Taylor Swift fans file lawsuit against Ticketmaster after pre-sale debacle

Taylor Swift attends a premiere
Photo by Evan Agostini/Invision/AP
Taylor Swift attends a premiere for the short film “All Too Well” in New York on Nov. 12, 2021.

Taylor Swift fans filed a class-action lawsuit against Live Nation Entertainment, the parent company of Ticketmaster, after widespread issues stopped many fans from getting tickets in a pre-sale event for an upcoming tour.

The lawsuit, filed in the Superior Court of California in Los Angeles, charges Ticketmaster with several antitrust violations, fraud, breach of contract and intentional misinterpretation, among others.

The plaintiffs were among the millions of verified users and Swift fans who joined the pre-sale event to purchase tickets for the upcoming “The Eras” tour, the pop singer’s first since the pandemic began.

But the plaintiffs say they lost out as bots and unverified users flooded the Ticketmaster website during the November event. Fans complained about frozen web pages, ticket delays and long queues.

Ticketmaster then canceled the general ticket sale.

Plaintiffs filed in California in part because the state is one of the friendliest to enforcing antitrust laws against corporations.

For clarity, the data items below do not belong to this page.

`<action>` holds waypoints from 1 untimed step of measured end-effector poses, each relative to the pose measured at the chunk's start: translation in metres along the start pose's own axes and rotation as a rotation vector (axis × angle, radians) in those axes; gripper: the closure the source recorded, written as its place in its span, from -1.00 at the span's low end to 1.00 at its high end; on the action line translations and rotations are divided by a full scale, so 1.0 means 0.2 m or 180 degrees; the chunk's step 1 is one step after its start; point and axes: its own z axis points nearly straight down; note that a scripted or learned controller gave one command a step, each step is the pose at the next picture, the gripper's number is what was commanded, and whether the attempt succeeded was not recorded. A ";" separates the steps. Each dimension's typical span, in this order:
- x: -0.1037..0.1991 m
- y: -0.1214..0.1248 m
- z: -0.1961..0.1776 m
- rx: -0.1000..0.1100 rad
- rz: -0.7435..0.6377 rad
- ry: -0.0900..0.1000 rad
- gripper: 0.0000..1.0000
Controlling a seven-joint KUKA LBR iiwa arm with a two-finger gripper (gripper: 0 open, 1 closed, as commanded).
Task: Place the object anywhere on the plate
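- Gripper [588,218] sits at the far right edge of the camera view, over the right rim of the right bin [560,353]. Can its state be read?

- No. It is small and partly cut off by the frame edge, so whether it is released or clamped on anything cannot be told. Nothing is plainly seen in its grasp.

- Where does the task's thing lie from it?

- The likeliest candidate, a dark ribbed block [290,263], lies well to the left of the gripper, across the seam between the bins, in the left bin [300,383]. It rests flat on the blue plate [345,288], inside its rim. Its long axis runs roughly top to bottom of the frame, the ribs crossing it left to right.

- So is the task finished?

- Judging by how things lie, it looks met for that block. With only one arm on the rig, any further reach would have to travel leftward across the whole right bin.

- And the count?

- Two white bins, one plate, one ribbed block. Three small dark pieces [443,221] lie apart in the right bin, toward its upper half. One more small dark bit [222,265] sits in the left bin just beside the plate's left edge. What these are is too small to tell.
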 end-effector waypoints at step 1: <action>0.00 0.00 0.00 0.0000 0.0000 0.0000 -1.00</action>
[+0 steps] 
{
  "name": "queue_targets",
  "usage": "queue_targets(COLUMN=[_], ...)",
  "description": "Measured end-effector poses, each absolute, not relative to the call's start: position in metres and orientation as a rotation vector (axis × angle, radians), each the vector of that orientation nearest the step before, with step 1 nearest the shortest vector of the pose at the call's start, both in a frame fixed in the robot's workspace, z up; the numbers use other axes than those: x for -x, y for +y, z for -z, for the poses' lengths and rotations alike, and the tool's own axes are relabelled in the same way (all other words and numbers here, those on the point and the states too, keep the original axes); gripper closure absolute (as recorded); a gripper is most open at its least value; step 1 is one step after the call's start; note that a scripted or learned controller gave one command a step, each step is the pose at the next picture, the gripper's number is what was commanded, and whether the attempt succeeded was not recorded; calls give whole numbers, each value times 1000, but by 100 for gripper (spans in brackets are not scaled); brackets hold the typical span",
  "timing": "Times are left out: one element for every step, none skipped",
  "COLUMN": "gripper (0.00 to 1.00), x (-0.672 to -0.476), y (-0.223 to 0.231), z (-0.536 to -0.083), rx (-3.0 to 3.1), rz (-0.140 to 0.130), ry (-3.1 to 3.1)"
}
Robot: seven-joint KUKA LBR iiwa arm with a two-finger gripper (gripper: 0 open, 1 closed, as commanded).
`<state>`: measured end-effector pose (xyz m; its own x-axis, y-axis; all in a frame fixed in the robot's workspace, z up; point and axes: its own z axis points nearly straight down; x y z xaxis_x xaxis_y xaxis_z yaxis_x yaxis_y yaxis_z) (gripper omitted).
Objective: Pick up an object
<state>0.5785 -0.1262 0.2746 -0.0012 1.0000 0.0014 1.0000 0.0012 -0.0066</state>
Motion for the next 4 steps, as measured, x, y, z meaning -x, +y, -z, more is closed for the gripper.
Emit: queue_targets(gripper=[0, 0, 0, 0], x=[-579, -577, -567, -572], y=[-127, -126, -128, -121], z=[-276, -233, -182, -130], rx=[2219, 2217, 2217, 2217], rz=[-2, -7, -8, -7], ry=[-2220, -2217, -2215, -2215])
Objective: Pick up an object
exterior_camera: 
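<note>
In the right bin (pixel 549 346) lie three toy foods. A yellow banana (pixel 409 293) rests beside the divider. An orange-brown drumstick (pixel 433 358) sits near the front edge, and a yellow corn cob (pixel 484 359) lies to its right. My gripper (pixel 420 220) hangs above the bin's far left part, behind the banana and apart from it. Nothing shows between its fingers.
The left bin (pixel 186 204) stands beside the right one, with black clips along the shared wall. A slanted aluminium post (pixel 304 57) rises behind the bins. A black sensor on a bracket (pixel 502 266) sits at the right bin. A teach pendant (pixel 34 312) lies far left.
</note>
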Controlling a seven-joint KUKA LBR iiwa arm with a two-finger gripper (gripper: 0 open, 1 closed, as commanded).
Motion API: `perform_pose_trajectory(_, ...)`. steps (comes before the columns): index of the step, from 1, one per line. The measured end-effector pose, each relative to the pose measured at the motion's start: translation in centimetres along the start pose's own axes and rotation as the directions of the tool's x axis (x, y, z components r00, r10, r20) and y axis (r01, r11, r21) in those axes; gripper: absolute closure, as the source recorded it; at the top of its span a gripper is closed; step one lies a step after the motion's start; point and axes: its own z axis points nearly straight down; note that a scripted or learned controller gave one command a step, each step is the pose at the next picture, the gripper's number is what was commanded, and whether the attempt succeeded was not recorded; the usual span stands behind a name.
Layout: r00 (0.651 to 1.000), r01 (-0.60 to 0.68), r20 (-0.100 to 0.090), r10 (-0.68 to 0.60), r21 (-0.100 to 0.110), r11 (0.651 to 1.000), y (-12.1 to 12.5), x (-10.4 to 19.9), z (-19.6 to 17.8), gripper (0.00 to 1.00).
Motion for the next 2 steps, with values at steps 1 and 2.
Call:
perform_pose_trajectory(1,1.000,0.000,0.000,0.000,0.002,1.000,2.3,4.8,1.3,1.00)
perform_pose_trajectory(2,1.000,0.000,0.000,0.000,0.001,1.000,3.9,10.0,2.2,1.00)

“The policy and spirit of the California antitrust laws are to promote the free play
of competitive market forces and the lower prices to consumers that result,” the lawsuit reads, alleging Ticketmaster has violated that spirit by “imposing agreements and policies at the retail and wholesale level that have prevented effective price competition across a wide swath of online ticket sales.”

The Hill has reached out to Ticketmaster for comment on the lawsuit.

Ticketmaster has previously apologized to both fans and Swift, blaming the pre-sale chaos on overwhelming demand.

Ahead of the pre-sale event, Ticketmaster said it sent codes to 1.5 million people for 52 show dates and that 2 million people were placed on a waiting list.

But when it first opened on Nov. 15, the site saw 3.5 billion requests, four times a previous traffic peak, according to Ticketmaster.

“We’re working to shore up our tech for the new bar that has been set,” Ticketmaster wrote in a November blog post.

Collectively, the plaintiffs say they lost thousands of dollars from the pre-sale event, which prompted a Department of Justice investigation and a congressional hearing over antitrust concerns in the ticketing industry, about 70 percent of which is controlled by Live Nation Entertainment.

The lawsuit accuses Ticketmaster of intentionally allowing bots and re-sellers into the pre-sale event and of providing ticket codes to users when company representatives knew it could not meet demand.

It also more broadly alleges the company dominates the market by forcing buyers to resell tickets on its secondary market, controlling prices by allying with competitors like SeatGeek and fixing prices on the secondary market by controlling how much a buyer can resell at.

In the blog post last month, Ticketmaster said just 5 percent of “The Eras” tour tickets were re-sold, compared to the historic trend of roughly 20 percent.

The company also said the more than 2 million tickets it sold on Nov. 15 set a record.